Mergulhei na vida de outra pessoa. Alguém que esperava uma resposta ou tentava dizer. Palavras que desejamos ouvir, mas nunca são ditas, que nos traem em nossa pressa pelo amanhã que não vem, porque não o compreendemos, porque não permitimos que ele chegue. Ali era silêncio, apesar das inúmeras páginas escritas. Era uma só voz, que terminou esquecida em um meio de rua qualquer.

A caixa trazia dezenas de papeis, ordenados não sei ainda se sob alguma lógica. Fragmentos de uma vida, costurada entre sentimentos que se esparramavam sem pudor sobre as folhas amarrotadas. Quem os teria derramado dessa forma?

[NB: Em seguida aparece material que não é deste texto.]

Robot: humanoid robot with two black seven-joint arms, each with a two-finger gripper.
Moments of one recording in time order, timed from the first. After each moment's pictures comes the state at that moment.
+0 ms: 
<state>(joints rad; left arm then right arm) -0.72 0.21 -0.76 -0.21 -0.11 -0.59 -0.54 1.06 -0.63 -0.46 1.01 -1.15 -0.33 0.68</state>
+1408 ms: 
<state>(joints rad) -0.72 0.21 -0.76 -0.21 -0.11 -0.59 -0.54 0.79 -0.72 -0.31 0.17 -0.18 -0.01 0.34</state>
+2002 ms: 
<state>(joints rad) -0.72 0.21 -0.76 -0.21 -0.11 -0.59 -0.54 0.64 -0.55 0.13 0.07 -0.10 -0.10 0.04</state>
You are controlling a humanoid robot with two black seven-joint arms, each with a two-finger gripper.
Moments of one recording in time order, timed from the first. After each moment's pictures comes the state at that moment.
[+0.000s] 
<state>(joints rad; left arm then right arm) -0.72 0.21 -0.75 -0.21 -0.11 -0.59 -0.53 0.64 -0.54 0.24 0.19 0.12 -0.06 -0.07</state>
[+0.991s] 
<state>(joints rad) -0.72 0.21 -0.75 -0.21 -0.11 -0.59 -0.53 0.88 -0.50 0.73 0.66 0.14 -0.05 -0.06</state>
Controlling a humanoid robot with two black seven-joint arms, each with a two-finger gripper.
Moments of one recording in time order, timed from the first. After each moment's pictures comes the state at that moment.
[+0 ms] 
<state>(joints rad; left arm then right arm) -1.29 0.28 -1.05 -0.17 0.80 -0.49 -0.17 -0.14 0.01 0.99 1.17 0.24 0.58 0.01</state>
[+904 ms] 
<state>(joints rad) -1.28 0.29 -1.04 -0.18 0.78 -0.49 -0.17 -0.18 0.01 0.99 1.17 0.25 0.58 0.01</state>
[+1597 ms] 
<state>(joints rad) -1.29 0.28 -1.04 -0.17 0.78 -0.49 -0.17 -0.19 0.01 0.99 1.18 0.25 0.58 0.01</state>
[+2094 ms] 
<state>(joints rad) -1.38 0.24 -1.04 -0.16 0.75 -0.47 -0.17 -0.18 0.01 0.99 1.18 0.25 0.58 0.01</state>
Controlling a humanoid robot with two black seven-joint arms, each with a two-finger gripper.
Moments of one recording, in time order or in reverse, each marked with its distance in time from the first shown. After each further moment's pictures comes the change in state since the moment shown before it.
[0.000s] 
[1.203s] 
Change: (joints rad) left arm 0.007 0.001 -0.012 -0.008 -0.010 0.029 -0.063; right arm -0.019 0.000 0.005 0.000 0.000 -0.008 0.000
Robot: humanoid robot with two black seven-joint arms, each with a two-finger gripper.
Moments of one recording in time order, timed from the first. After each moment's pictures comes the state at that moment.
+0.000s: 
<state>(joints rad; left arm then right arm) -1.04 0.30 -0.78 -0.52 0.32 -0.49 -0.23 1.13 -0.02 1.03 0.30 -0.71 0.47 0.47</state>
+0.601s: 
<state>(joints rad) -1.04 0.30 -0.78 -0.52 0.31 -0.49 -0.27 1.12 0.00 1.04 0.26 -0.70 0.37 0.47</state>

“Foi, como costumam dizer, à primeira vista. Olhar compenetrado, ar de quem sabe o suficiente para não esnobar quem lhe cerca. Apenas primeiras impressões. Até então não entendia como coisas assim podiam acontecer. Como podia enxergar o outro sem nunca ao menos tê-lo visto antes. Assim de repente, sem qualquer precedente.

E lá estava, frente a frente a observar. Sorriso de quem se prepara para ir além. Sorriso fácil, sincero. Horas a observar cada trejeito. Pequenos movimentos, palavras. A voz entoando a melodia antiga, tão familiar. Quis estar ali para sempre, ao lado, mãos dadas, braço sobre os ombros cansados, em êxtase. Quis estar ali, mas se percebeu a voltar. A saudade antecipando o tempo.

Tentou compreender o que se passava, compreender os gestos bruscos, a cabeça baixa como a esperar. Mão impaciente a passear de um lado para o outro. Mãos inquietas tentando controlar o nervosismo. Olhava para o lado. Olhar de quem pergunta, de quem diz por que, sem esperar resposta. Fez do momento seu, porque o sabia seu”.

O trecho iniciava com mistério a história que se desenhava bela. Ou triste.